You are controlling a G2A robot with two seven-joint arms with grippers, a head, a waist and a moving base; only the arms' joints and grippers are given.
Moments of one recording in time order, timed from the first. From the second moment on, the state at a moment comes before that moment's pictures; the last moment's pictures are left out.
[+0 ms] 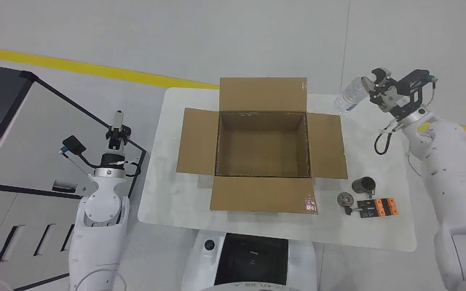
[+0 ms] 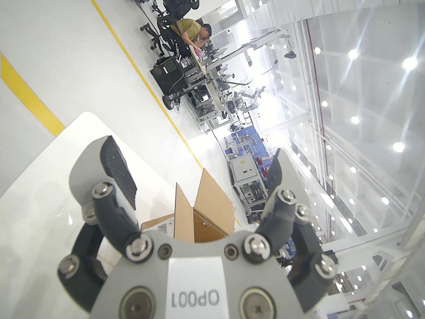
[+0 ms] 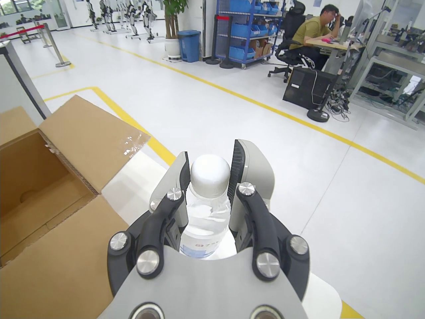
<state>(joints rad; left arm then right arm) 1.66 -1.31 -1.81 -1.68 0.11 -0.32 -0.06 -0.75 -0.99 1.23 -0.72 -1.32 -0.80 -0.53</state>
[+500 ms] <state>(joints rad) 1.66 -1.31 -1.81 -1.68 0.11 -0.32 -0.06 -1.08 -0.92 1.49 -1.44 -1.12 -0.79 -0.21</state>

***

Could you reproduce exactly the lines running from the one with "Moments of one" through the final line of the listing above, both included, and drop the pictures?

» Exercise solution
Moments of one recording in time order, timed from the first. From the second moment on, the state at a moment comes before that moment's pictures; the last moment's pictures are left out.
[+0 ms] 
[+0 ms] 
[+0 ms] 
<state>(joints rad; left arm then right arm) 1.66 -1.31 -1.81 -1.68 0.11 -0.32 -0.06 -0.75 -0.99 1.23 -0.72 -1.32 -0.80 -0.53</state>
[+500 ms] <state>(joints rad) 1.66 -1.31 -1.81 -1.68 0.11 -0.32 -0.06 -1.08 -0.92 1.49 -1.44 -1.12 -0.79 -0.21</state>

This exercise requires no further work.